One important edge case occurs when many slots are unused. Since the problem only restricts maximum capacity and does not require every slot to contain numbers, the optimal solution may intentionally leave many slots empty. The DP handles this naturally because it only assigns positions for existing numbers and never forces full occupancy.

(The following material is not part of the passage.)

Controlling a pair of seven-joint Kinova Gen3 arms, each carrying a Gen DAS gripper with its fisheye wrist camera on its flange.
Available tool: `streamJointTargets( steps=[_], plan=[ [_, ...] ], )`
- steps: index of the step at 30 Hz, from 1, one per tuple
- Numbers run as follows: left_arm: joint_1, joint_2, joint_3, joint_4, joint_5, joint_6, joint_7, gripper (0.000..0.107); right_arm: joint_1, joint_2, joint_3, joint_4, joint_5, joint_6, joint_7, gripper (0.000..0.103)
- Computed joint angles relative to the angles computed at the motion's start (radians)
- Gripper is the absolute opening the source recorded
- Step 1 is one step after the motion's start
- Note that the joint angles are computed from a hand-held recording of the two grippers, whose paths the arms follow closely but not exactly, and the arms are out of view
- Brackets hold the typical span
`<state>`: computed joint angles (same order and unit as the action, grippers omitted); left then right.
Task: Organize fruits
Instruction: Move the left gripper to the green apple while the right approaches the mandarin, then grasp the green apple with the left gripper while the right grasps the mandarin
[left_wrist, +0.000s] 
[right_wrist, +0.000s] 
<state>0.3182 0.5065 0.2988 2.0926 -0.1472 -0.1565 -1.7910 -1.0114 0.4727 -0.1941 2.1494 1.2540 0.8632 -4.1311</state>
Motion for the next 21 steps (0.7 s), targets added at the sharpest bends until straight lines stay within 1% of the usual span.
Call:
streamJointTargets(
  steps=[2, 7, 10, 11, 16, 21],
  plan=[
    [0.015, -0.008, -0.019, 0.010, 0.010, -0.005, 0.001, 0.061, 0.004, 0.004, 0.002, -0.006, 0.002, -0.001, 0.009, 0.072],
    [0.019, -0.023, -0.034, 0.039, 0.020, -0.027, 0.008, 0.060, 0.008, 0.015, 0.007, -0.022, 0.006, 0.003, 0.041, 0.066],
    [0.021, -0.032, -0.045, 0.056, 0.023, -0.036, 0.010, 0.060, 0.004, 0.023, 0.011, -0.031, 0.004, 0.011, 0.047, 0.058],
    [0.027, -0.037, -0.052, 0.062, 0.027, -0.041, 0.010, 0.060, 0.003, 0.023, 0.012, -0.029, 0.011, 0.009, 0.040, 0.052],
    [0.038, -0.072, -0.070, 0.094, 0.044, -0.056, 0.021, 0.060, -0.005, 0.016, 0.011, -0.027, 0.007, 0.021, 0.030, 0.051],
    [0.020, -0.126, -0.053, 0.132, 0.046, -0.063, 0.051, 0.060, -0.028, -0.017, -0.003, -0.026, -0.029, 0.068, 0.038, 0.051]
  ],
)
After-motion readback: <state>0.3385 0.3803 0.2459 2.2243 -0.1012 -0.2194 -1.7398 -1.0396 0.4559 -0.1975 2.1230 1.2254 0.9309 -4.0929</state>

Another subtle case occurs when certain assignments contribute zero. For example:

8 AND 1 = 0

A greedy algorithm might incorrectly assume every placement should maximize immediate contribution. However, sometimes placing a number into a lower scoring slot allows another number to achieve a much larger score later. The DP avoids this issue by exploring all possibilities.

A third important edge case involves repeated numbers. If many values are identical, naive recursive implementations may redundantly recompute equivalent states many times. Memoization prevents this by caching results for every bitmask state, ensuring each configuration is solved only once.

Finally, the maximum constraint size is itself an important edge case. With up to 18 assignments, brute force recursion becomes infeasible. The bitmask DP succeeds because the state space is capped at roughly 262144 masks, which is manageable within typical LeetCode limits.